A few weeks before the end of the year, a list was published of “the greatest TV shows of the 21st century”. I found this extremely annoying.
In one way, everyone loves a list. It’s irresistible, isn’t it? Irrelistible, you might say. I reckon I could make a list of anything at all and, as long as I made a grand claim of objectivity, you’d be sufficiently interested to read it and disagree. (Or agree, though that is rarer.)
Here is a list of the best things to have on toast:
1. Butter
2. Rose’s lime marmalade
3. Marmite
We fell out at point 2, didn’t we? We agreed at point 1. That’s 100 per cent. Nobody who doesn’t think that butter is the best thing to have on toast would be allowed to read a newspaper, for fear they’d cut themselves – nor even to read one online, in case they accidentally published something, or voted. So there were no objections at point 1. But then, at point 2, all hell broke loose.
Here is a list of the best pets:
1. Sheep
2. Fish
3. Imaginary horse
In this instance, the controversy began at once. Neither dogs nor cats made it onto the podium. I listed the pets I consider the lowest maintenance. Maybe your own criteria for best pet include nonsense like companionship, or being a guard. Even if you agree that ease of care is the priority, you’d probably have put “imaginary horse” at number one. Aha, but it isn’t the lowest maintenance! Trust me; my daughter’s got one. It requires far more attention than a sheep, especially now that sheep no longer even need hay in January. Thanks, climate change!
At any rate, you read the whole list and disagreed.
Best thing for mopping up a spillage if you can’t find a jay cloth:
1. T-shirt
2. Sofa cushion
3. West Highland terrier
I need hardly go into the reasons why you might find fault with that list. In a world of increasing tribalism, factionalism and hysterical disagreement at every turn, a corollary obsession with list-making is really asking for trouble.
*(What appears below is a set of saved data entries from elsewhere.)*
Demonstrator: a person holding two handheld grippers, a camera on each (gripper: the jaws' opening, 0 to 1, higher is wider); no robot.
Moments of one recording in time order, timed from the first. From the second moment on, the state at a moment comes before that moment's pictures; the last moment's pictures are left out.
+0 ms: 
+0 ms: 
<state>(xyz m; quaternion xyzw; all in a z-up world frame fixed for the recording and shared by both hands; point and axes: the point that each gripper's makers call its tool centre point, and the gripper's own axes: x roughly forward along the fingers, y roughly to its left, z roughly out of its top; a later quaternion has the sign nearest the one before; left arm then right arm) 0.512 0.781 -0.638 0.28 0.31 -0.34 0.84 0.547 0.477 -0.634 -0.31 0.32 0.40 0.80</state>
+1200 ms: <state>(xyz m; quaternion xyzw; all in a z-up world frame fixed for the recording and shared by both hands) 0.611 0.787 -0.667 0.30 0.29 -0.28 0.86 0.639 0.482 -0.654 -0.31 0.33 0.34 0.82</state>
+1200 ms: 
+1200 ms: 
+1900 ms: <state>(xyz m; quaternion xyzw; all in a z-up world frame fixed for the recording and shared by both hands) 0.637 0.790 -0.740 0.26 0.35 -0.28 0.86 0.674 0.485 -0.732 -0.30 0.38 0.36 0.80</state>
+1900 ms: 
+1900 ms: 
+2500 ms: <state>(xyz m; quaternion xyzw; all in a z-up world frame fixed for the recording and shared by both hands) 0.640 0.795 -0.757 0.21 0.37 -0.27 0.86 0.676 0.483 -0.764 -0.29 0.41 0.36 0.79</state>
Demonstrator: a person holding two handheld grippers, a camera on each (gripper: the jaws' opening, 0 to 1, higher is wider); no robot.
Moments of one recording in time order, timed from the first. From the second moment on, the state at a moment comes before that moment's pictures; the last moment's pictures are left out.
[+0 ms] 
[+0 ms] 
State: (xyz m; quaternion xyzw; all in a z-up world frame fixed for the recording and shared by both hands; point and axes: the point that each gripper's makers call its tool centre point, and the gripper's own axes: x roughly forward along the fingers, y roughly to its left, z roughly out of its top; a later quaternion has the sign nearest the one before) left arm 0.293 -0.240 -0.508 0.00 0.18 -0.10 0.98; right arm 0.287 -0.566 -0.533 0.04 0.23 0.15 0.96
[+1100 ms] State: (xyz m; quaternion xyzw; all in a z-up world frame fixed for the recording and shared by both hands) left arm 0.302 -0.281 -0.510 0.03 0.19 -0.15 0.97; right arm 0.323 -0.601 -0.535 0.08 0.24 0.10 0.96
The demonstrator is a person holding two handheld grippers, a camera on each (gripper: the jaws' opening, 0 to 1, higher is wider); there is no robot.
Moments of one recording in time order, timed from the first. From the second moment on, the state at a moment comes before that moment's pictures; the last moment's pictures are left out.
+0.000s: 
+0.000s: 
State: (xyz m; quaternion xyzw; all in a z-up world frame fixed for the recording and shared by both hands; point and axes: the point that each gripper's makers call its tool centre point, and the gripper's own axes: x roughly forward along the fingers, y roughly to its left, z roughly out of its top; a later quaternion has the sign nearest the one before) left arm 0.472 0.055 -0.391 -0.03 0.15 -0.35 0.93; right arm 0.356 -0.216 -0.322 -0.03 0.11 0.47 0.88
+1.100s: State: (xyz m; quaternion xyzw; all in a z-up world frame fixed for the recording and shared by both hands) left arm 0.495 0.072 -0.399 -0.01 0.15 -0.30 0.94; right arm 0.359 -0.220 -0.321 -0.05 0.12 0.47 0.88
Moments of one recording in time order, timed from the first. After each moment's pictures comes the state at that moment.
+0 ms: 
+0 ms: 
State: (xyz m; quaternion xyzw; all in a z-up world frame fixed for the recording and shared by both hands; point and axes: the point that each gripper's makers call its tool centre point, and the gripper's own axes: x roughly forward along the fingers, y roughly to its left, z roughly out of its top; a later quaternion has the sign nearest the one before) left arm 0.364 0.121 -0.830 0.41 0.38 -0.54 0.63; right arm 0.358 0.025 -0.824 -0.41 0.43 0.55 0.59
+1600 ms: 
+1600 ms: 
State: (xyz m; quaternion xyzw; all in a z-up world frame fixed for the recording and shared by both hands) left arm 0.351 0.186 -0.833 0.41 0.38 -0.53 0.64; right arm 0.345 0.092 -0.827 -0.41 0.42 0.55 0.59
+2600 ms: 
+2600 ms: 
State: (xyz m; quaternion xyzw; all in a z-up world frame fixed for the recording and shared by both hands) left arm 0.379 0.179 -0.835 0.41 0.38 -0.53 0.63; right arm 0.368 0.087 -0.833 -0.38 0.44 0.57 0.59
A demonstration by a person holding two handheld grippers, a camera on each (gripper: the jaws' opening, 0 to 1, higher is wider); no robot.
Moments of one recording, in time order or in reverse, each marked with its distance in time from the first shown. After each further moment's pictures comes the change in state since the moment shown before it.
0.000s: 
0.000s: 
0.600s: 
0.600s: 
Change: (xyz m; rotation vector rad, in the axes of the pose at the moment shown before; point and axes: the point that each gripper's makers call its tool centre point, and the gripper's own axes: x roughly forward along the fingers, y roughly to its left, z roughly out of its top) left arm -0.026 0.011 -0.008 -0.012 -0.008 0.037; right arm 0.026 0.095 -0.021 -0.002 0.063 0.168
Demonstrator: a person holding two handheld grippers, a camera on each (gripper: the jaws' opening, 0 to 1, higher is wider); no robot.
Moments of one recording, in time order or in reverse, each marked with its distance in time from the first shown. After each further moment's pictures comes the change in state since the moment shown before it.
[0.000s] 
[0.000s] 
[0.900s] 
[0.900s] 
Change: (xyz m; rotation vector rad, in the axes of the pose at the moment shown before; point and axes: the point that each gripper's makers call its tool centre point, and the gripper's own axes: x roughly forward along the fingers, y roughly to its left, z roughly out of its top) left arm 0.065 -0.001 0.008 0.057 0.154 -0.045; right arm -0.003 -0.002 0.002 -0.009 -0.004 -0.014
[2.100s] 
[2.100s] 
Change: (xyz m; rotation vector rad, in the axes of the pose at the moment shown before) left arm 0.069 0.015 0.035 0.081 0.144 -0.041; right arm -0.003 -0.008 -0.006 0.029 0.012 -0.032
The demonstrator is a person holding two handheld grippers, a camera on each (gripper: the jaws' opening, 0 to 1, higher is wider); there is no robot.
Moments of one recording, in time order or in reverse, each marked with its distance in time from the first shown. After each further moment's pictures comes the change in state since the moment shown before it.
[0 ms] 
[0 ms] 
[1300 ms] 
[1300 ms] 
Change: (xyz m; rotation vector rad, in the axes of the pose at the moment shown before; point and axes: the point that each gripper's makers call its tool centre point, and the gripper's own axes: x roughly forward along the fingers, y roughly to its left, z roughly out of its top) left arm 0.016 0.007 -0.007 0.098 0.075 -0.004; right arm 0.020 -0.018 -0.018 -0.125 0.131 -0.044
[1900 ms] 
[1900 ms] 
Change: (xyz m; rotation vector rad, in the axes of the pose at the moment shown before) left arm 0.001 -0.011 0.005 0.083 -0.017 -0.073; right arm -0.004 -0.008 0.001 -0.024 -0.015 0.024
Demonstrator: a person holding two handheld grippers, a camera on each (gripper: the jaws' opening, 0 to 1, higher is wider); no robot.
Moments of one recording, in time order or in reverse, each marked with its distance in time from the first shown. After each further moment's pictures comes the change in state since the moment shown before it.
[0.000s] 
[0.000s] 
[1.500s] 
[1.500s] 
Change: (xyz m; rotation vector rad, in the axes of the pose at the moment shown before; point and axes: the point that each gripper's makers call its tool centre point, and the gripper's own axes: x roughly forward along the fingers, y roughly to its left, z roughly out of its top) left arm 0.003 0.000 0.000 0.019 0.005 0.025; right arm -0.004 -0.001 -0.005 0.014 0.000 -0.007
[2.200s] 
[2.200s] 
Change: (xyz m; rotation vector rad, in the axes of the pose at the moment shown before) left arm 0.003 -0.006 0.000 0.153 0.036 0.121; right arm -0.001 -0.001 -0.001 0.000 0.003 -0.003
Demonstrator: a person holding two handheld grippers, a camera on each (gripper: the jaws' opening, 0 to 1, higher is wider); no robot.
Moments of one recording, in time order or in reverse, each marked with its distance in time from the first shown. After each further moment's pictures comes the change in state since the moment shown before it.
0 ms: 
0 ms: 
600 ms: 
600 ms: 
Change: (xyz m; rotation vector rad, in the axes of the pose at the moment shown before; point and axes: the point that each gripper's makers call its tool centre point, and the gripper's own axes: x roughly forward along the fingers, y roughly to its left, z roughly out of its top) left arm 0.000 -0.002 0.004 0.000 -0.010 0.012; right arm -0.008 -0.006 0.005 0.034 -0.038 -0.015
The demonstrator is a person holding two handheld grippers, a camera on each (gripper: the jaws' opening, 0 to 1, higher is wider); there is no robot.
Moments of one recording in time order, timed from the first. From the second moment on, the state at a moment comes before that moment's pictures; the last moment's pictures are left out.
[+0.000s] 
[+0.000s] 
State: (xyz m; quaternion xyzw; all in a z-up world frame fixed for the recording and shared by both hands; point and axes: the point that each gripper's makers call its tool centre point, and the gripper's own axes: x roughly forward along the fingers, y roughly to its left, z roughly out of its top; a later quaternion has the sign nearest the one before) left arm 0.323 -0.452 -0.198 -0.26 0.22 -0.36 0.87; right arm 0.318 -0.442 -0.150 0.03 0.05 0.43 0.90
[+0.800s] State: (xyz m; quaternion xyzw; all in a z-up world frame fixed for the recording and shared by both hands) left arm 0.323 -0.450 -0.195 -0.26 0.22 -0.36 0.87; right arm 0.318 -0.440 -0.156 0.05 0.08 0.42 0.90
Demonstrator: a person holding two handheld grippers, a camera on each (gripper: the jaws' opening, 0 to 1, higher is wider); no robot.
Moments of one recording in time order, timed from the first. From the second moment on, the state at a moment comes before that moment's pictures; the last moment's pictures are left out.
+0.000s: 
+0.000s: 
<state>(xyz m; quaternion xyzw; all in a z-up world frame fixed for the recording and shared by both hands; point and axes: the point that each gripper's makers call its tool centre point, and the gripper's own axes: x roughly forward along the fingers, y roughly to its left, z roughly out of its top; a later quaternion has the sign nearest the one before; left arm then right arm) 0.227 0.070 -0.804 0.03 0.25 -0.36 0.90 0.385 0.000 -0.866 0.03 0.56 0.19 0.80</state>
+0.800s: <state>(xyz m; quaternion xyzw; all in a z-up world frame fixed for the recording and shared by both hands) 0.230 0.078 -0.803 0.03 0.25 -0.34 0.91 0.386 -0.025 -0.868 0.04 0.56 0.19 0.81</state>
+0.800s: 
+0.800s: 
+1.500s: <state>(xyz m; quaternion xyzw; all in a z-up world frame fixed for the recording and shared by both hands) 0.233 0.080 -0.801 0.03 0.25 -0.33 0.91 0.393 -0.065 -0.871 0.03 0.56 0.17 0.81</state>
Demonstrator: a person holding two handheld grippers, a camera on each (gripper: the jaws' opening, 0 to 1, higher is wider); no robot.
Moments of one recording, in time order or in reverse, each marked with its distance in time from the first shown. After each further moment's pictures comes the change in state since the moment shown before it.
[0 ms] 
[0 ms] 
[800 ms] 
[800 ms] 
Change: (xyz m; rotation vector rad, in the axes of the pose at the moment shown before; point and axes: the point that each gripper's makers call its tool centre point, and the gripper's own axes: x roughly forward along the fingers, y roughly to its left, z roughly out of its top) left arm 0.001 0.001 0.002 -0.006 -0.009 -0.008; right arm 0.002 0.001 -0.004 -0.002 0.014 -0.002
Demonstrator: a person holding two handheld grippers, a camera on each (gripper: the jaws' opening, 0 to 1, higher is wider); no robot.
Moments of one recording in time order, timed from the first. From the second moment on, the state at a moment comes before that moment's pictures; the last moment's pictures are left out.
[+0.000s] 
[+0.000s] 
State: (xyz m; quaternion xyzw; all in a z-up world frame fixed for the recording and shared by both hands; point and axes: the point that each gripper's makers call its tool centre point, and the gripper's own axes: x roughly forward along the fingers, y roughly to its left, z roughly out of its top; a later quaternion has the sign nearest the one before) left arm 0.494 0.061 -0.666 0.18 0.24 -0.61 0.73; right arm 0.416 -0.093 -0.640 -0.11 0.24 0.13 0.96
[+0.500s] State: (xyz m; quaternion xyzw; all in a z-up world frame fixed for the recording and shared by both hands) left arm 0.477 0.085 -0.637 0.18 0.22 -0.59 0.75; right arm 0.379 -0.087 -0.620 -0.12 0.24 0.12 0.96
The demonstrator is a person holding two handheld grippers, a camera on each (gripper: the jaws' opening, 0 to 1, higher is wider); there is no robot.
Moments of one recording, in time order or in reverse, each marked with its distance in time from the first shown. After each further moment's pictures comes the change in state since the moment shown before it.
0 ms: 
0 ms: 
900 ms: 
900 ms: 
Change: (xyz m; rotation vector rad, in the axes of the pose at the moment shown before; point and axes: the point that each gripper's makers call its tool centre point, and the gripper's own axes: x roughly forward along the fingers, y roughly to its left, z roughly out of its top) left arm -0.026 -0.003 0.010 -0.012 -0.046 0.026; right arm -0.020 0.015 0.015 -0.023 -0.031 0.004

Thus, the “greatest TV shows of the 21st century” was bound to annoy me from the off. And so it did: The Wire was number one.
I didn’t like The Wire. I thought it was depressing and samey, self-consciously cool and sporadically unintelligible. (It rode high during a time in my life when poker players were always being interviewed, and always finding an opportunity to say that their favourite film was Goodfellas. I was the only one who ever said Back to the Future.)
At number three in the best-TV-shows list: Breaking Bad. Another drug one. You’ve got to be suspicious when smack is hogging two of the top three spots, haven’t you? You start asking questions about the jury.